建物の老朽化が進みこのままでは危険なので、今は麹屋の修復作業をしていて、次に主屋の方も修復作業を行う予定です。修復は1枚1枚板や瓦を外して洗浄し、また元の形に復元するんだよ。」
と、大人な対応で教えてくれました。
奥のほうでは建築会社の方々が前かがみになりながら丁寧に汚れを落としていました。
国指定重要文化財に登録された5つの理由
津嘉山酒造が重要文化財に登録されたのは以下のような理由からだそうです。
1.主屋
多くの建物を消失させた沖縄戦において、戦前から存在する貴重な赤瓦木造建造物。主家の座敷飾りは壁に組み込まれており、伝統的な沖縄の住宅にはないつくり。昭和初期の建築史の移り変わりを知る上で重要な建造物です。
2.麹屋
県内で唯一主屋と麹屋が隣接している建物であり、今では希少な近代泡盛工場施設です。
3.正門及び外壁
アーチ型に取り付けられた鉄材や、柱の頭のデザインなどから、洋風建築導入期の門構えの姿を知る上で貴重とされています。
4.門及び内壁
3.と同じく、洋風建築導入期の門構えの姿を知る上で貴重とされています。
5.南井戸
琉球石灰岩の切石でつくられており、洗い場と池の噴水に水を供給するためのタンクがついている。過去の生活様式を知るうえで貴重だとされています。
※国指定文化財等データベースより引用
実際造っているお酒を見せてもらった
こちらが津嘉山酒造所のお酒「國華」
(飲みたい!!)
津嘉山酒造所では「國華」という銘柄1本を大切に製造しています。
(説明が頭に入らない・・・飲みたい!!)
こちらは一般用に公開されている紙芝居、見学に行ったら見せてもらえます。
(國華がもの凄く飲みたい・・・)
(飲みたいけど・・言えない・・・)
(今度お店で買って飲もう・・・)
(飲みたかった・・・)
まとめ
今回、実家の近くに歴史的価値のある津嘉山酒造所があることを知って、とても感動とワクワクの取材をすることが出来ました。
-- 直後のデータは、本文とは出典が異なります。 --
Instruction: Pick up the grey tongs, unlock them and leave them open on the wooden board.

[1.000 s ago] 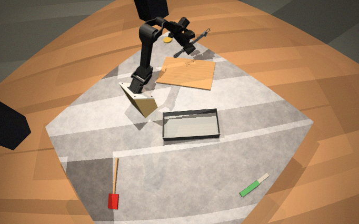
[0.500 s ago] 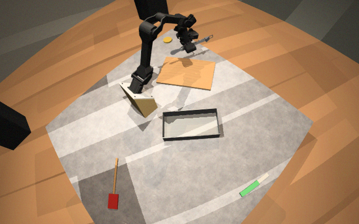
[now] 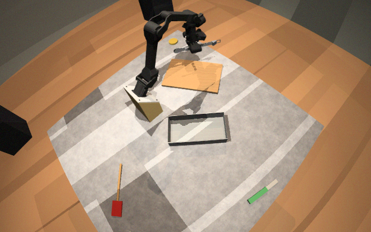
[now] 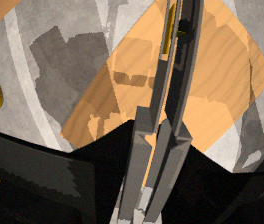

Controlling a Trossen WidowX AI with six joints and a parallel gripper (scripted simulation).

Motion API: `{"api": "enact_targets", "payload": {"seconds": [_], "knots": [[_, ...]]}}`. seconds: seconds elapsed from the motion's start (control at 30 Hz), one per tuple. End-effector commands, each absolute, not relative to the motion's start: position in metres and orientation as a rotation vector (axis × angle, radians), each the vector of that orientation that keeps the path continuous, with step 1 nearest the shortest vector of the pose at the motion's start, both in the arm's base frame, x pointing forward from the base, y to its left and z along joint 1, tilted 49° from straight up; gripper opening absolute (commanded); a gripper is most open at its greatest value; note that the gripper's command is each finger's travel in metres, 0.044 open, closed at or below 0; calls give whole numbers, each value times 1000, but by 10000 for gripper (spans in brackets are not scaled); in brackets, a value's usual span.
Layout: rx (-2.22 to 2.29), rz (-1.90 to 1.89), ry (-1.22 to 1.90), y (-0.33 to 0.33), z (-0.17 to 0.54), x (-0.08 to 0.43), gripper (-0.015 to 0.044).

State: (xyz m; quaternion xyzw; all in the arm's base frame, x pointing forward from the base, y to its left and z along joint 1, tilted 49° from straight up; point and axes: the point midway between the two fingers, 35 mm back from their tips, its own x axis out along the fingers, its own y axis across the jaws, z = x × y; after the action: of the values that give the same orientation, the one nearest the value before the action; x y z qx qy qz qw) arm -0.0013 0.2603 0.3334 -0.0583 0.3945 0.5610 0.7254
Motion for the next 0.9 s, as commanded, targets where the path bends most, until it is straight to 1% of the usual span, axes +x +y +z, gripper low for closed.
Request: {"api": "enact_targets", "payload": {"seconds": [0.0,0.87], "knots": [[-117,1243,870,260,337,-2,-150],[-120,1242,868,295,315,-1,-150]]}}
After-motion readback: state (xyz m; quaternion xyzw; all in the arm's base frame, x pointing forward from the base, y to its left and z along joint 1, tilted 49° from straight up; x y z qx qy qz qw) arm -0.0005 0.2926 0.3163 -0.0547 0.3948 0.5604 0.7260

地元の歴史を知って受け継いでいくってとても大切な事なんですね。
定期的にコンサートなどのイベントも行われているとの事で、こんど実家に帰りがてら遊びに行ってみたいと思います。
見学も受け付けているとのことですので、皆さんも一度津嘉山酒造所を訪れてみてはいかがでしょうか。
津嘉山酒造所サイト
見学受付は毎日10時〜16時(土日祝日も可)。
※12時〜13時の昼休みは除く
※土日祝日は業務は行なっていないため施設見学のみ受付
※作業の関係上、酒造所内すべてをご案内できない場合があります。
予約して行かれることをおすすめします。
泡盛の製造工程を詳しく知りたい方は泡盛蔵探訪シリーズ第一回目をご覧下さい。
今回取材に協力してくださった、津嘉山酒造所の大城宜実さん、文化財建造物保存技術協会の渡辺幸夫さん本当にありがとうございました。
※今回津嘉山酒造所を知るうえで、名護の歴史文化、沖縄の建築史、泡盛の歴史と製造方法など知らなければいけないことが沢山ありました。
説明不足の箇所もありますが、どうかご了承下さい。
これからも引き続き調べていきたいと思います。